THE DATA: Begin

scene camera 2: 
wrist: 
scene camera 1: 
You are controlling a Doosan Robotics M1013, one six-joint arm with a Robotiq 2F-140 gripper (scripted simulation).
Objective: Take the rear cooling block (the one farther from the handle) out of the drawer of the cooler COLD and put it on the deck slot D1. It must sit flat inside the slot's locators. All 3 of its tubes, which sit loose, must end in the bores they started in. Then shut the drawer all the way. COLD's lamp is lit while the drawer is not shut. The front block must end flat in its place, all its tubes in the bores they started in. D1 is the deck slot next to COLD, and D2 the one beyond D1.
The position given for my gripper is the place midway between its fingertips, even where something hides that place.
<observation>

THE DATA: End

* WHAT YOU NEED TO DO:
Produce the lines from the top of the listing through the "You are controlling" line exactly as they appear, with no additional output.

* OUTPUT FOR THIS TASK:
scene camera 2: 
wrist: 
scene camera 1: 
You are controlling a Doosan Robotics M1013, one six-joint arm with a Robotiq 2F-140 gripper (scripted simulation).

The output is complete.